◆ **INPUT DATA**:
§ §
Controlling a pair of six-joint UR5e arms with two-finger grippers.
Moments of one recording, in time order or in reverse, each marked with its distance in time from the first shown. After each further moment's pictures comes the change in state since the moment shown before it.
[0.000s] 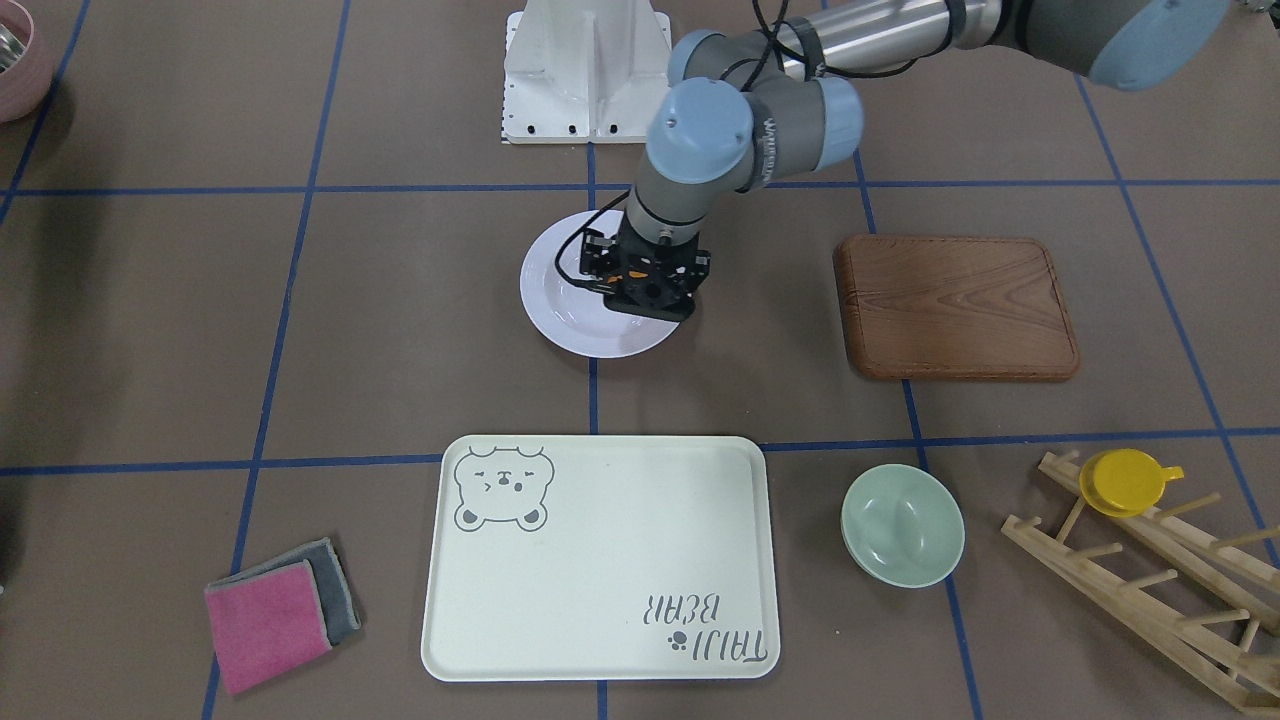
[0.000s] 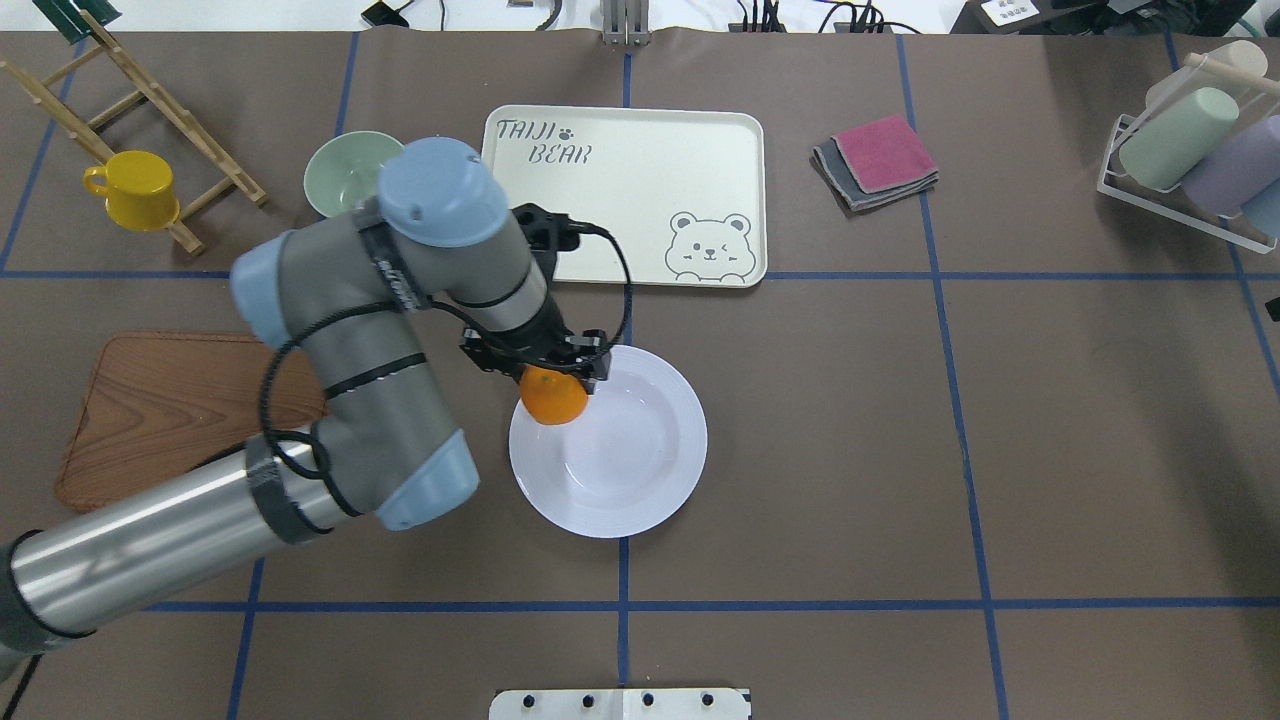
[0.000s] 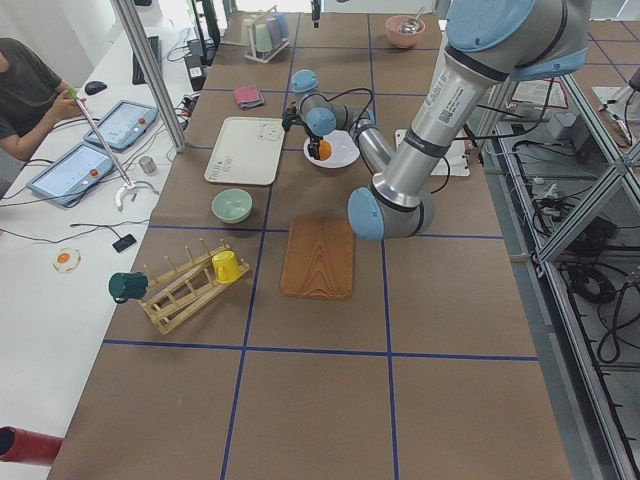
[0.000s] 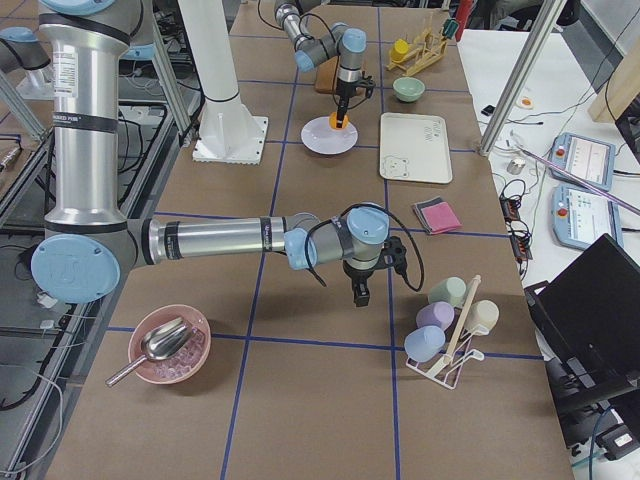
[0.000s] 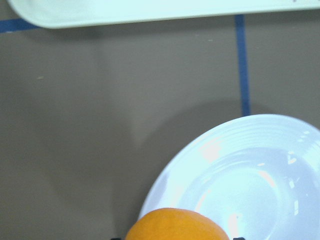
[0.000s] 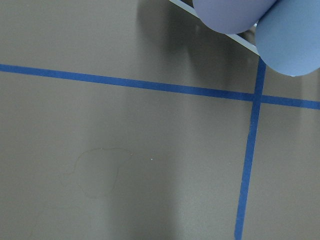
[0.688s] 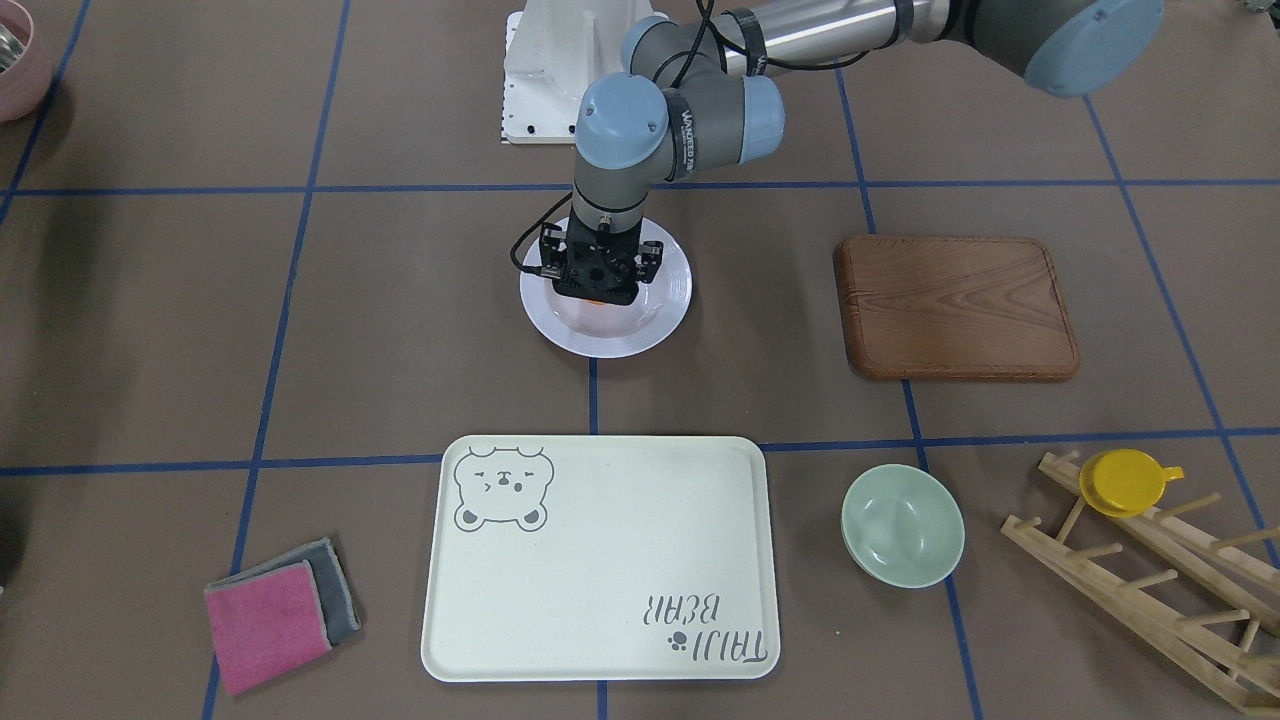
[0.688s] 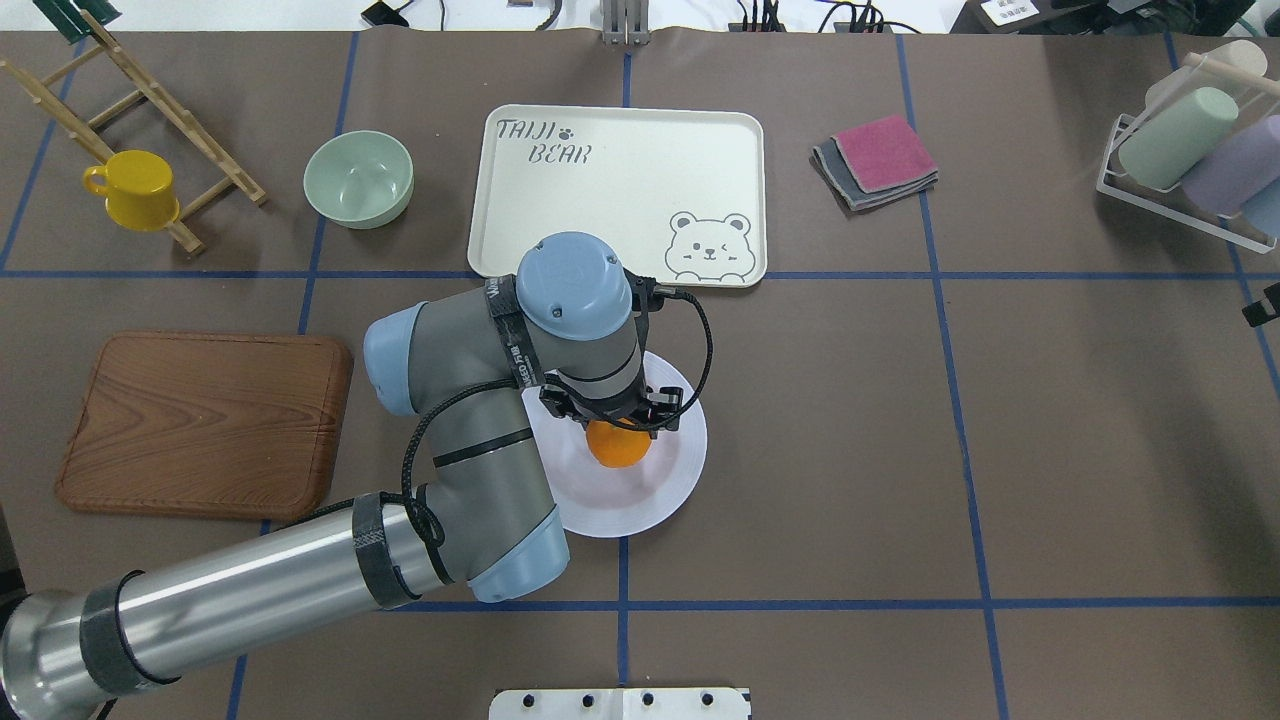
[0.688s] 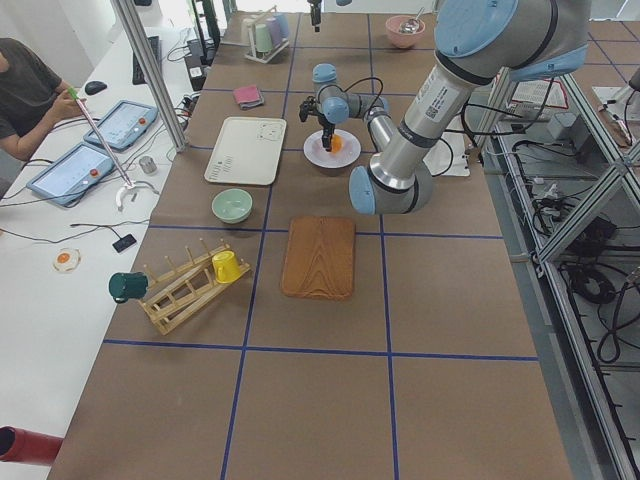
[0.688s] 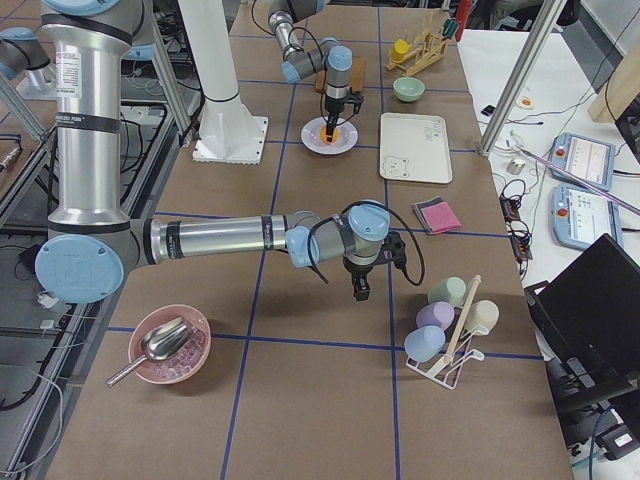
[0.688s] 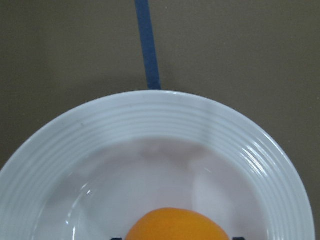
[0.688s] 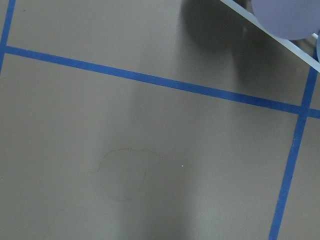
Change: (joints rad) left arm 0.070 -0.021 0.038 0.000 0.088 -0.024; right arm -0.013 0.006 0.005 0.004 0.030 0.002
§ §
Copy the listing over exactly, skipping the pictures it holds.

◆ **RESULT**:
Controlling a pair of six-joint UR5e arms with two-finger grippers.
Moments of one recording, in time order or in reverse, each marked with its distance in time from the first shown. After each further moment's pictures comes the change in state since the moment shown before it.
[0.000s] 
[0.000s] 
[0.000s] 
[0.000s] 
[0.000s] 
[0.000s] 
[0.688s] 
[0.688s] 
[0.688s] 
[0.688s] 
[0.688s] 
[0.688s] 
Change: (joints rad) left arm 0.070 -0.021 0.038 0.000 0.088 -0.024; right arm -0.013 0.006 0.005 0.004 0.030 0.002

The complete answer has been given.